3. Full anonymisation/cookieless

anonymousTracking: { withServerAnonymisation: true },
stateStorageStrategy: 'none',
eventMethod: 'post'

This mode will no longer track any user identifiers or session information, and will additionally prevent the Snowplow Collector from generating a network_userid cookie and capturing the users IP address. The same behavior described for above for Client side Anonymous tracking also applies.

Setting stateStorageStrategy to cookieAndLocalStorage or localStorage also allows for event buffering to continue working whilst not sending user information when anonymousTracking is enabled. However for an experience that doesn't use any browser storage (cookieless), set stateStorageStrategy to none. This can be later toggled on, once a user accepts a cookie policy.

Server Anonymisation requires the Snowplow Stream Collector v2.1.0+. Using a lower version will cause events to fail to send until Server Anonymisation is disabled.

Server Anonymisation will not work when the tracker is initialized with eventMethod: 'beacon' as it requires additional custom headers which beacon does not support.

Toggling anonymous tracking

You may wish to toggle this functionality on or off during a page visit, for example when a user accepts a cookie banner you may not want to disable anonymous tracking, or when a user logs in to your site.

Enable anonymous tracking

note

Enabling Anonymous tracking will clear all current user, session and page data from events sent to the collector. Although not sent in requests to collector, existing user and session identifiers will not be removed from cookies or local storage. See below for information on how to clear user data.

If you wish to enable Anonymous Tracking, you can call:

snowplow('enableAnonymousTracking');

which will enable client side anonymous tracking.

For full, cookieless, anonymization, including anonymizing data within the Snowplow Collector (cookies and ip address), then you can enable server anonymization too:

snowplow('enableAnonymousTracking', {
options: { withServerAnonymisation: true }
});

Server Anonymization requires the Snowplow Stream Collector v2.1.0+. Using a lower version will cause events to fail to send until Server Anonymization is disabled.

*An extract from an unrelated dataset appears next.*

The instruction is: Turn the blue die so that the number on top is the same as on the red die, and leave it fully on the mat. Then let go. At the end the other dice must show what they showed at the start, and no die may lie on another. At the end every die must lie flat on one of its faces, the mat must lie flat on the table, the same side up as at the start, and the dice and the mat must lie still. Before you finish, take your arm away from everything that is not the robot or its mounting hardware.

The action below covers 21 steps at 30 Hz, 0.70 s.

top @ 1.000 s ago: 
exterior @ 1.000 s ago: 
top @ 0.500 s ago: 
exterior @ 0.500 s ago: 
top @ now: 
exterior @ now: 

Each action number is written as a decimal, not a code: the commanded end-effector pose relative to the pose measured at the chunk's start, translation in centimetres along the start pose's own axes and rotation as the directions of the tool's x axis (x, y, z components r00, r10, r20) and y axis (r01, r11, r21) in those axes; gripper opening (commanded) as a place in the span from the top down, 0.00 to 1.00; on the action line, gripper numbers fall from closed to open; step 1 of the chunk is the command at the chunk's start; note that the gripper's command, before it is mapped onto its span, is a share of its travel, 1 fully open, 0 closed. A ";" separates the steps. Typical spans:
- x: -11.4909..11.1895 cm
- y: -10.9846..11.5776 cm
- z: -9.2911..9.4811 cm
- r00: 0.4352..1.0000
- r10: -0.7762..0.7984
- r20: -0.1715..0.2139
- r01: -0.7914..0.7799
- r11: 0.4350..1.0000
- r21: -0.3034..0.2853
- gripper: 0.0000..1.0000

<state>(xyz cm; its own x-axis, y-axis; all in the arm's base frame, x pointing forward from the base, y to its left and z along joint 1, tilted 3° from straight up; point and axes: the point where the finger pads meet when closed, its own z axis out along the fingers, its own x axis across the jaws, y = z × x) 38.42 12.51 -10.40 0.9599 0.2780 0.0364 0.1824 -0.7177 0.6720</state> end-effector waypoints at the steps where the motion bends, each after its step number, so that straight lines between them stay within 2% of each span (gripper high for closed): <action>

If you want to enable anonymous tracking with session tracking, then you can use:

snowplow('enableAnonymousTracking', {
options: { withSessionTracking: true }
});

From v3.1.0 it's also possible to change the stateStorageStrategy when enabling Anonymous Tracking, allowing you to switch off storage when turning anonymous tracking on:

snowplow('enableAnonymousTracking', { options: {}, stateStorageStrategy: 'none' }); // Available from v3.1.0

Disable anonymous tracking

To do this you can call the following methods:

snowplow('disableAnonymousTracking');

or, if you wish to also adjust the stateStorageStrategy when enabling:

snowplow('disableAnonymousTracking', { 
stateStorageStrategy: 'cookieAndLocalStorage'
});
note

If configuring the tracker with stateStorageStrategy: 'localStorage' and anonymous tracking using withSessionTracking: true, then if you change to a stateStorageStrategy which prefer cookies such as cookie or cookieAndLocalStorage then the session identifiers will reset. To maintain session identifiers, ensure you use the same stateStorageStrategy.

Clear user data

If you wish to clear all the cookies and local storage values which contain user data when switching on anonymous tracking, or triggered by other actions on your site, you can call the following:

snowplow('clearUserData');

From v3.1, this will also clear in memory session and user identifiers too. This ensures all possible identifiers are cleared and even if tracking is resumed you will see new session and user identifiers. If you'd like to preserve the in-memory session and user identifiers, for future events should you continue tracking after clearing the cookies, you can do so:

snowplow('clearUserData', { preserveSession: true, preserveUser: true });

Respecting Do Not Track

Most browsers have a Do Not Track option which allows users to express a preference not to be tracked. You can respect that preference by setting the respectDoNotTrack field of the initialization configuration object to true. This prevents cookies from being sent and events from being fired.

Similar in function to Do Not Track, it's possible to set an opt-out cookie to prevent all events being tracked.